Saint Augustine of Hippo (354-430AD)

Augustine was born in Tagaste, Souk-Ahras, Algeria on November 13, 354 to Patricius, a pagan, and Monica, a fervent Catholic. He was endowed with abundant human and intellectual gifts as well as an inquisitive mind and a passionate spirit, all of which brought him great pain at times, while leading him to great discoveries about himself, life, and God, as well.

Through the generosity of a family friend he was able to do studies beyond the basic course in his hometown, and became an accomplished rhetorician and teacher in Africa and later in Rome and Milan. Though he had been admitted to the catechumenate of the Catholic Church by his mother as a child, he did not find satisfaction in the Church during adolescence and young adulthood, and instead was drawn to other forms of spiritual expression, especially in the Manichean sect and later in astrology.
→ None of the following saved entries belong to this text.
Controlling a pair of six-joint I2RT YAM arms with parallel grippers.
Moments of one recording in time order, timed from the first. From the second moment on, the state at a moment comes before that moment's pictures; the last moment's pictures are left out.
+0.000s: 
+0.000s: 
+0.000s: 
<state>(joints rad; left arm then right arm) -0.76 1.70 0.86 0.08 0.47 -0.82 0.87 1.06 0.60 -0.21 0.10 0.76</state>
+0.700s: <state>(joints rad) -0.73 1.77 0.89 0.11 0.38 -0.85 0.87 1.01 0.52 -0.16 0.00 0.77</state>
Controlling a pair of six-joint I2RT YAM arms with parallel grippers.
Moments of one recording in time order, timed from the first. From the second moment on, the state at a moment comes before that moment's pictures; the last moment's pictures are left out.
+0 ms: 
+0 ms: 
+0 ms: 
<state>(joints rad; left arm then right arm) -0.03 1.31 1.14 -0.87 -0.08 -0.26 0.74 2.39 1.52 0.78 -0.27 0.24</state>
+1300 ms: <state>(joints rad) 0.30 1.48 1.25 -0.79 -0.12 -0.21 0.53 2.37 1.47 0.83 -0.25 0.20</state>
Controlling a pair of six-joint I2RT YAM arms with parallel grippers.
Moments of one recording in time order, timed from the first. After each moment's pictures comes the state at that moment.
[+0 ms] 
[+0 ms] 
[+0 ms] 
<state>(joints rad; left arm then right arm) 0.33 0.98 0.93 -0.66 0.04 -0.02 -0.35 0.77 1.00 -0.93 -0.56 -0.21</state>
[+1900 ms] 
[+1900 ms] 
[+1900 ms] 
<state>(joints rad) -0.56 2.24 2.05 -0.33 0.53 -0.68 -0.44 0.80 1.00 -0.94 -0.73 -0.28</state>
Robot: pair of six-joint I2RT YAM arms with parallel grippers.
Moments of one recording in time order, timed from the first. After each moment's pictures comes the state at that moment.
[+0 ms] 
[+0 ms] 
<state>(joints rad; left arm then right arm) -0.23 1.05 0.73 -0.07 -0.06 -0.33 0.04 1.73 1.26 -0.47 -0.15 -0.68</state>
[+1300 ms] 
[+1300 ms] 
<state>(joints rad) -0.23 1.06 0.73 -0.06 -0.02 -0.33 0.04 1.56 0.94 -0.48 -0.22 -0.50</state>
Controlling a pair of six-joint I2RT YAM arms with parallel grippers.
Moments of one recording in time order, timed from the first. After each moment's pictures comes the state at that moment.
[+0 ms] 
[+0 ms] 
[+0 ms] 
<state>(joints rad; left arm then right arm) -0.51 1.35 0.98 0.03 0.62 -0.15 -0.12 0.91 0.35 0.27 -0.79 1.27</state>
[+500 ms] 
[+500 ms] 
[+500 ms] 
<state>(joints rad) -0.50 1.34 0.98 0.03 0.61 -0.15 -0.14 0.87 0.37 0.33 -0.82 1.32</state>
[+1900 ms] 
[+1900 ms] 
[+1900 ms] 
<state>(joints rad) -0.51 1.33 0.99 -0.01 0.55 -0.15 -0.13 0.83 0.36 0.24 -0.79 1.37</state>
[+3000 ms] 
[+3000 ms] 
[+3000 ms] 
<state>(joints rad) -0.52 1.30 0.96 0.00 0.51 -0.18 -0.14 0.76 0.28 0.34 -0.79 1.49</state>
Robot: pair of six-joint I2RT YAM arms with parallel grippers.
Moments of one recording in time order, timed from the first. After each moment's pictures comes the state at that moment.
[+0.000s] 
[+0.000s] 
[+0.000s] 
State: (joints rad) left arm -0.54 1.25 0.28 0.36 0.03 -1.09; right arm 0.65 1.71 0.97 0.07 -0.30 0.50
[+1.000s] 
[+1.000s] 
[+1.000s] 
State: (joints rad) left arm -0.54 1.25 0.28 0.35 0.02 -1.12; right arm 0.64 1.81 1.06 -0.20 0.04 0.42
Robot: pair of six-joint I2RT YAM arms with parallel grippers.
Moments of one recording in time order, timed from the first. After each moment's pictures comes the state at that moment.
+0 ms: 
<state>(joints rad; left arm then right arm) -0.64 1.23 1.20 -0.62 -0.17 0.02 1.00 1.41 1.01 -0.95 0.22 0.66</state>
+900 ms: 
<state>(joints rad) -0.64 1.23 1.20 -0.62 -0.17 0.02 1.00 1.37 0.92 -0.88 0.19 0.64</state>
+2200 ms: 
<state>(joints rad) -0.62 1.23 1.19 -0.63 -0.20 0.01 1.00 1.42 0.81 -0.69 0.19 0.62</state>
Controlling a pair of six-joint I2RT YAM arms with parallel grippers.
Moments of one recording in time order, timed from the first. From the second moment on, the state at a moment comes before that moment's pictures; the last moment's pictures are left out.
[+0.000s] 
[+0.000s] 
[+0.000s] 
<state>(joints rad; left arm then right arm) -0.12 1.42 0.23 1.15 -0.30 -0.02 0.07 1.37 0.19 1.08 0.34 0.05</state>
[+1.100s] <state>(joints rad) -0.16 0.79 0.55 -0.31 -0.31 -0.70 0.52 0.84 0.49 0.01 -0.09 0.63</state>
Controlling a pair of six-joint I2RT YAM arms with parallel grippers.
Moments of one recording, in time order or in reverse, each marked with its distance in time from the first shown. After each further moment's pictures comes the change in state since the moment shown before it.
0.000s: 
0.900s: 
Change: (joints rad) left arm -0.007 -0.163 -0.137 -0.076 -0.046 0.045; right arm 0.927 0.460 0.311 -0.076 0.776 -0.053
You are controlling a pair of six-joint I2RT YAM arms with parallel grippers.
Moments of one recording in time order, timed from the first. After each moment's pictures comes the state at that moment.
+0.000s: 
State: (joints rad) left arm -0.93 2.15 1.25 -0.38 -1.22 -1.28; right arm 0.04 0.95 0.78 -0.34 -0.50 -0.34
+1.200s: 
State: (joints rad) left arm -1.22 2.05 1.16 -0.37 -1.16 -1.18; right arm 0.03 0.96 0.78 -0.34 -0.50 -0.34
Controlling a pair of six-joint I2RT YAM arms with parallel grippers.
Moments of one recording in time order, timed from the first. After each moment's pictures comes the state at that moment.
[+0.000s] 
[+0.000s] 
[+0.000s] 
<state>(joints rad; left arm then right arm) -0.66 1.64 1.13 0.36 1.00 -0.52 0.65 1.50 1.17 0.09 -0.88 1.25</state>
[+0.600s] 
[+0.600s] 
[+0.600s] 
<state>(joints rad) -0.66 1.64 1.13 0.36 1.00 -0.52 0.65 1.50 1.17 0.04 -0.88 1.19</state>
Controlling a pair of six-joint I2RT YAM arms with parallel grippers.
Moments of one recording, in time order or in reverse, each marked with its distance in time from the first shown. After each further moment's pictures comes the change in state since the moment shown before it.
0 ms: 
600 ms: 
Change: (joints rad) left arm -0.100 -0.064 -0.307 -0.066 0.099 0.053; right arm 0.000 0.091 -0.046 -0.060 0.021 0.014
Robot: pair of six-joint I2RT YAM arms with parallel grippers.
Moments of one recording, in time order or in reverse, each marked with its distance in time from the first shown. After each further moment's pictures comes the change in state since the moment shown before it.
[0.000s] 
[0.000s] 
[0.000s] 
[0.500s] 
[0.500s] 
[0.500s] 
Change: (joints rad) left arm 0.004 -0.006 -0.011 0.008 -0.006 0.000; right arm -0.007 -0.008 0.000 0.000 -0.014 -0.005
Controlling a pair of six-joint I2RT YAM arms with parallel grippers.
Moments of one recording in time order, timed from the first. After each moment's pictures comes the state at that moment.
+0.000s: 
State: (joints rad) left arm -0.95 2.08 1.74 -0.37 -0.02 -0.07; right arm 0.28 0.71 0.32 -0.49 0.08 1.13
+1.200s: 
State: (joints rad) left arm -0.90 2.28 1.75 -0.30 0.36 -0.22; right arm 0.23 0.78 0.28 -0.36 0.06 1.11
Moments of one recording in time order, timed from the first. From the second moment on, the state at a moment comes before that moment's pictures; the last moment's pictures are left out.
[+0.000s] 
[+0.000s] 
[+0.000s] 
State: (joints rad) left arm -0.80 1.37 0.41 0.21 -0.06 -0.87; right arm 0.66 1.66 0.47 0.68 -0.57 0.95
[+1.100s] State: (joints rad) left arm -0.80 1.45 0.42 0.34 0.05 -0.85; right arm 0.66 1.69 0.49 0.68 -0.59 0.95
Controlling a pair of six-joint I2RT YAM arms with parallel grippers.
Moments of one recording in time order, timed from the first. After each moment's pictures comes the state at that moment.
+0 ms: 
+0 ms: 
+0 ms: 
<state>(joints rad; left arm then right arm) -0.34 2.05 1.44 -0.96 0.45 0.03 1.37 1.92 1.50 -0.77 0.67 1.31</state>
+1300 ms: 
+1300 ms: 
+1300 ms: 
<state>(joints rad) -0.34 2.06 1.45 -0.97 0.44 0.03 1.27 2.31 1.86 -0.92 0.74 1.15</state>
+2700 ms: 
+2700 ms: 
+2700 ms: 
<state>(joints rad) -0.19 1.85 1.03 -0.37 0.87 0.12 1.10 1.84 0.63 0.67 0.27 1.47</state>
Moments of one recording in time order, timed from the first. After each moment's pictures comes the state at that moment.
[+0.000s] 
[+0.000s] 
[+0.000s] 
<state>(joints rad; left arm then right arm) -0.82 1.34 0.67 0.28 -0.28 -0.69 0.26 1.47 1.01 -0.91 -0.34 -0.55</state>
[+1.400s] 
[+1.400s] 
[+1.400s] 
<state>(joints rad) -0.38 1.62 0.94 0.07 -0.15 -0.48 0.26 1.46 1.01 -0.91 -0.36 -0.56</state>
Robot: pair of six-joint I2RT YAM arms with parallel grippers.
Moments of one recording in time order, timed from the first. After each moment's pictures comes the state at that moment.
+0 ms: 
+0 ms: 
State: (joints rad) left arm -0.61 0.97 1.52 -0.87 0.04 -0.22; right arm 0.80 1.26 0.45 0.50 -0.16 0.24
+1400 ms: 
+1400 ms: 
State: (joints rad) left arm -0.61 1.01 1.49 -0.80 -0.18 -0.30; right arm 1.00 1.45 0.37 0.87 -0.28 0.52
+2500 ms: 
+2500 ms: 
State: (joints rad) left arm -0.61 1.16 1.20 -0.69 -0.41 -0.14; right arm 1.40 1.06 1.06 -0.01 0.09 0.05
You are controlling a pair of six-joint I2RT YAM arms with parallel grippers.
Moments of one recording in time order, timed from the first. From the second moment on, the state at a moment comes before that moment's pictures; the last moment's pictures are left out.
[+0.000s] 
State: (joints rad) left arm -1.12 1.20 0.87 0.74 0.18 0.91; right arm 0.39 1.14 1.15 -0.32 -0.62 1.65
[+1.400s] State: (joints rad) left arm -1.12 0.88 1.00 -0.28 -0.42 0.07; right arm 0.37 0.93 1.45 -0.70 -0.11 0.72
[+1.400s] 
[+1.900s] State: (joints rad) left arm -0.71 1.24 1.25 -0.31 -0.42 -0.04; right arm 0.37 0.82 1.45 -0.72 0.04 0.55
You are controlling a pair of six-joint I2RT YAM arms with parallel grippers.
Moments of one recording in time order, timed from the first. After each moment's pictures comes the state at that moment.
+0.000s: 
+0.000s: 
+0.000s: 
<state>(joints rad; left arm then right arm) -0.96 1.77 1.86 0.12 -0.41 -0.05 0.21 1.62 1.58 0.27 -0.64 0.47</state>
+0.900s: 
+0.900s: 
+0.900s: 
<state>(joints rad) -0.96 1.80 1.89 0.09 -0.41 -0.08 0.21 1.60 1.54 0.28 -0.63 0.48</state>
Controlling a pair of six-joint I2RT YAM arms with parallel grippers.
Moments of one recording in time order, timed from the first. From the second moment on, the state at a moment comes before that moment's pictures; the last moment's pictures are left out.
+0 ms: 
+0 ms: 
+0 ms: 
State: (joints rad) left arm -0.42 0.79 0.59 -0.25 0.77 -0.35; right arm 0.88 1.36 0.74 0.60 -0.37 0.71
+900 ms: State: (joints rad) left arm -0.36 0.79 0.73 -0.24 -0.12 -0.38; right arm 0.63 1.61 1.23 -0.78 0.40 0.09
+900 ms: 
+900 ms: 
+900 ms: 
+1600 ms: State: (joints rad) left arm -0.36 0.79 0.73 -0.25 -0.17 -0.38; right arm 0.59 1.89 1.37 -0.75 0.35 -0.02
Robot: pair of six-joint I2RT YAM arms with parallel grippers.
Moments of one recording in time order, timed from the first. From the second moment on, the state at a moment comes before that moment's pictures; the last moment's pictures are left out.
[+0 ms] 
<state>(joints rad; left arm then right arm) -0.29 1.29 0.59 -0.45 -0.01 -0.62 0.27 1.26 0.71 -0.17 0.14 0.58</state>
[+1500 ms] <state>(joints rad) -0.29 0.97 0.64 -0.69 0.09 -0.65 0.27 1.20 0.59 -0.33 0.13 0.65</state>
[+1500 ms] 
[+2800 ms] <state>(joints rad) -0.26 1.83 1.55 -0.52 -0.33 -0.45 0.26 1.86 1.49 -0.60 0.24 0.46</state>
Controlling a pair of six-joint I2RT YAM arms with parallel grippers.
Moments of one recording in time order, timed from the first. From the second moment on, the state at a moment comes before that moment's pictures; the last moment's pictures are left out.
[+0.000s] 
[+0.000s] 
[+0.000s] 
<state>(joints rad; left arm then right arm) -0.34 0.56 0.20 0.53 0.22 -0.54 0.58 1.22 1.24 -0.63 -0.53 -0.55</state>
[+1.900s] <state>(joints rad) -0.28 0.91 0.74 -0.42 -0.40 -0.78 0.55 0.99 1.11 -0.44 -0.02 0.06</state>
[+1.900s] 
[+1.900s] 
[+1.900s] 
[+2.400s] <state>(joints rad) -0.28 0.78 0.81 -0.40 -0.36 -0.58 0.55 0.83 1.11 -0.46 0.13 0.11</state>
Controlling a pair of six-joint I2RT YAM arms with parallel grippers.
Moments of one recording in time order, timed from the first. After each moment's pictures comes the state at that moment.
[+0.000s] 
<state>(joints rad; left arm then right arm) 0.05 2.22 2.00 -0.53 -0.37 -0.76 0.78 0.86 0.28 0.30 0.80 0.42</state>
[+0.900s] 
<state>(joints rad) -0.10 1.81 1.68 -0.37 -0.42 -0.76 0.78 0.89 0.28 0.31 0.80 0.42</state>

Finally, he embraced skepticism. In retrospect, however, he was able to discern various moments of spiritual growth or conversion until a final climactic moment when he decided to embrace Christ fully in the Catholic Church. He had already separated from the woman with whom he had lived for many years and who bore him a son, and was preparing for marriage with another, but his conversion, he felt, required that he abandon altogether any possibility of marriage and commit himself instead to a life of chastity as a celibate 'servant of God'. Following baptism in Milan in 387, together with his son and some friends, he returned with them to his hometown of Tagaste to begin a monastic life. Against his personal wishes, he was ordained priest in Hippo in 391, and became bishop of that See in 397, all the while continuing in his monastic lifestyle.
Augustine was a prolific writer, an accomplished preacher, a monastic leader, a theologian, pastor, contemplative, and mystic. He died on August 28, 430 at almost 76 years of age, as North Africa was being invaded by the Vandals and the Church there was being devastated. His remains were taken to Sardinia and later to Pavia, Italy, where they are now preserved in the Basilica of San Pietro in Ciel d'Oro.

St. Augustine on Community

Saint Augustine was “an eminent member of the body of the Lord.” In company with his friends he decided to establish a type of religious life inspired by the early community of Jerusalem. He did this first as a layman at Tagaste and then at Hippo as a priest and later as bishop in accord with the rule established by the holy apostles. This ideal of the servants of God, their knowledge, continence, and profound poverty, spread through the north of Roman Africa, where many of his followers served as clerics in the Christina communities.

The formulation of this way of life experienced by him has been passed on to us through his writings, especially the Rule and those documents that refer to his conception of the monastic life. For this reason, our Order from its very beginning has recognized him as its father, master, and spiritual guide, not only because it has received the Rule and the name of the Order from him, but also because it has received from him its doctrine and spirituality (from the Constitutions of the Order of Saint Augustine Part I, Chapter I, verse 2).